• CRISIL Research Impact Note
  • Exporters
  • GST
  • Economy Research
  • India Research
  • Views and Commentaries
October 04, 2017

Liquidity respite for exporters; compliance liability to ease for SMEs

 

The 22nd Goods and Service Tax (GST) council meeting held on 6th October 2017 was primarily targeted towards providing liquidity respite to exporters as well as lowering of compliance burden for small and medium enterprises (SME). CRISIL Research believes that the government’s move to relax IGST for six months and faster processing of refunds for exporters, would address their liquidity issue and improve business efficiencies in the short term. Moreover, reducing compliance burden for SME would widen the tax base under GST. Further, tax rates have been reduced on air conditioned (A/C) restaurants from 18% to 12%.

 

Lowering compliance cost for SME to widen the tax base

 

Implementation of GST burdened the SME sector following increase in compliance cost on account of filing 3 monthly returns and 1 annual return (total 37 returns per annum).
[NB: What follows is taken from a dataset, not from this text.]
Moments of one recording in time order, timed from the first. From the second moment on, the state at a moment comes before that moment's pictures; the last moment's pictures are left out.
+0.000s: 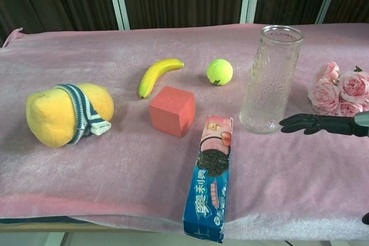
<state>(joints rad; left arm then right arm) -0.18 -1.12 0.01 -1.56 1.59 1.44 -0.07 0.54 -1.24 -0.29 -1.44 -1.91 1.21 0.49</state>
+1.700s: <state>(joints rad) -0.18 -1.11 0.00 -1.57 1.57 1.42 -0.05 0.54 -1.47 0.04 -1.00 -1.38 0.86 0.18</state>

In the 22nd GST council meeting, the Government eased return filing process from monthly to quarterly for SME’s who have annual turnover of less than Rs 150 million. Government also raised the annual turnover limit under composition scheme from Rs 7.5 million to Rs 10 million, enabling players to pay taxes at concessional rate. CRISIL Research believes that quarterly return filings by SME and increasing the turnover limit under composition scheme would widen the tax payer’s base.